▸ TO DO
Look through the listing underneath for "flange", and copy every line that has it.

___ RECORDS FOR THIS EXERCISE ___

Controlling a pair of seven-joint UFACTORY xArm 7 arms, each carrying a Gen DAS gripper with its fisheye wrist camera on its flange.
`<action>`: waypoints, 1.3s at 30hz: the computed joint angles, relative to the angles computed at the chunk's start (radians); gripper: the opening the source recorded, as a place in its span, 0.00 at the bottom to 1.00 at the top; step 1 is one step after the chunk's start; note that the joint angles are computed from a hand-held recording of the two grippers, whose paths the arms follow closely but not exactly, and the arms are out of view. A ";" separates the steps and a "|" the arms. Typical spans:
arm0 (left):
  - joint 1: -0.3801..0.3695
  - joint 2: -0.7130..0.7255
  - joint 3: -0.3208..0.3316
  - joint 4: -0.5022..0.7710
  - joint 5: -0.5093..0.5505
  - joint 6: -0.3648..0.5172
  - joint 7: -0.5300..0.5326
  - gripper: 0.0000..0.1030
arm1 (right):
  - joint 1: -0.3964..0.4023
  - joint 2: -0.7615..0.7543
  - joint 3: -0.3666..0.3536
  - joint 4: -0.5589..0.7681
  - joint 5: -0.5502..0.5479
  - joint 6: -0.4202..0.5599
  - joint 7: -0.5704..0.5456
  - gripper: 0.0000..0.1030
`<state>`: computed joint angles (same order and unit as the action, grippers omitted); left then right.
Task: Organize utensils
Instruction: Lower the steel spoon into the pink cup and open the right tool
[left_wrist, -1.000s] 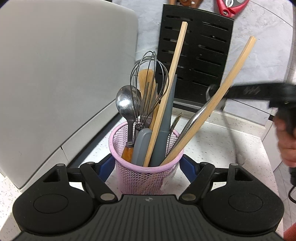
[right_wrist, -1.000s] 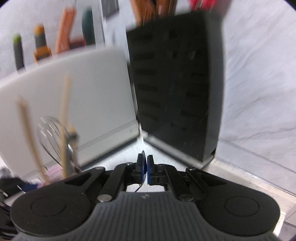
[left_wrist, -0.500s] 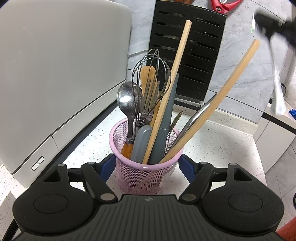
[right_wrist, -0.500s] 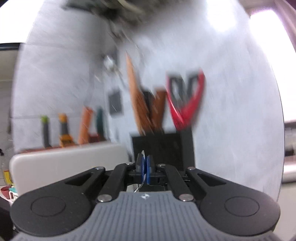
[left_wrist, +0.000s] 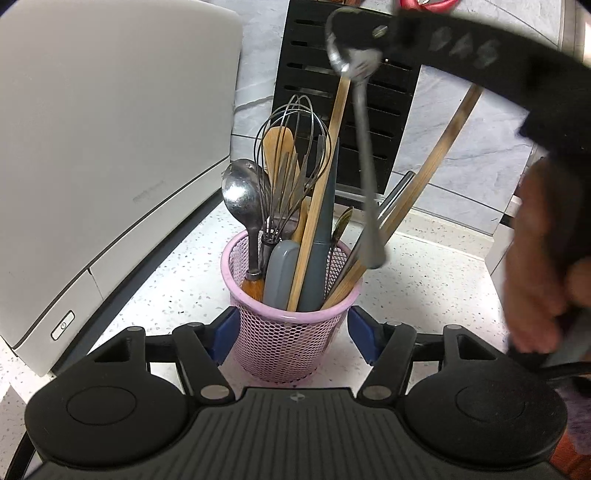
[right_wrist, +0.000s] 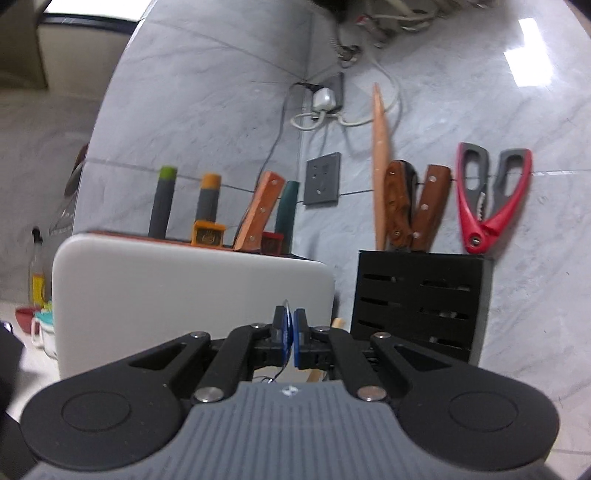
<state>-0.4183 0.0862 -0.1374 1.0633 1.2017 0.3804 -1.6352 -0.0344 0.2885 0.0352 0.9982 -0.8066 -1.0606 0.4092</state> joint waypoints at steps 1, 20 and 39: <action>0.001 0.002 0.001 0.001 0.001 -0.004 -0.002 0.72 | 0.010 0.009 0.001 -0.005 0.021 -0.011 -0.041 0.00; 0.015 0.010 0.015 -0.002 0.007 -0.052 -0.015 0.68 | 0.014 0.109 0.000 -0.015 0.016 -0.104 -0.228 0.00; 0.021 -0.015 0.001 -0.029 0.023 -0.050 -0.037 0.67 | -0.059 0.057 -0.118 0.202 -0.608 0.015 0.504 0.00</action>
<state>-0.3972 0.0717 -0.1364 1.0347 1.2251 0.3304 -1.6720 -0.0938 0.3452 -0.0823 1.2001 -1.4148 -1.0458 0.9128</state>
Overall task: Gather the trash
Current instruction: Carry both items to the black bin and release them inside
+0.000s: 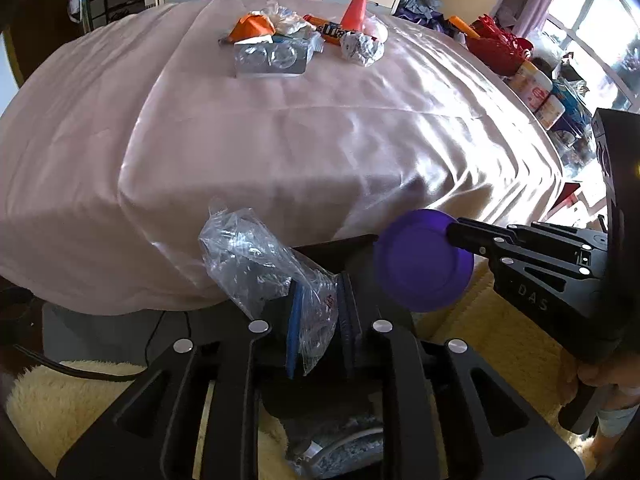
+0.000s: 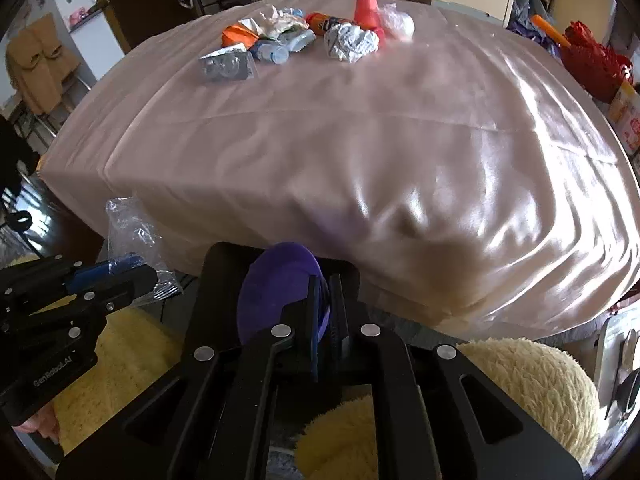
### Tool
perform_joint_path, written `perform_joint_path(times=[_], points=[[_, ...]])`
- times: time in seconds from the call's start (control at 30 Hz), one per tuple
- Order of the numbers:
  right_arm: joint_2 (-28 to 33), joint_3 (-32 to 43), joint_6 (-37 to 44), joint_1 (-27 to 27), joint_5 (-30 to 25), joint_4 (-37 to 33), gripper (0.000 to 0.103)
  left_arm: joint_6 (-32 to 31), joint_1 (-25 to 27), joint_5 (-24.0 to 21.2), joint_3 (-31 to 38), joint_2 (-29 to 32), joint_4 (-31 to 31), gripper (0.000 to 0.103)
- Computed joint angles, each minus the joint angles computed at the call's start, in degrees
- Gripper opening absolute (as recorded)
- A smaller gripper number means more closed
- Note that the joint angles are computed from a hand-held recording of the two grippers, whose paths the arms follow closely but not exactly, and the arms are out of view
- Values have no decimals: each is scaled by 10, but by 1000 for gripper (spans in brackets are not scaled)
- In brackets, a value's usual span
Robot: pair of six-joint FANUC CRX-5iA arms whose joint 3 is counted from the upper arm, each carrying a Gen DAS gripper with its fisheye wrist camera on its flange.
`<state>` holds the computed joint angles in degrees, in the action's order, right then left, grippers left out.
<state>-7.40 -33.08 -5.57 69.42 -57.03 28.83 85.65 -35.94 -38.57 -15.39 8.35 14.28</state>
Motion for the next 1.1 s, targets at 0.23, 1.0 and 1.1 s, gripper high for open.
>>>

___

▸ EXERCISE ANSWER
Controlling a pair of seven-joint UFACTORY xArm 7 arms, each carrying a Gen DAS gripper with its fisheye wrist camera on its flange.
Robot: pair of six-joint FANUC CRX-5iA arms whose joint 3 is counted from the upper arm, each carrying a Gen DAS gripper with its fisheye wrist camera on its flange.

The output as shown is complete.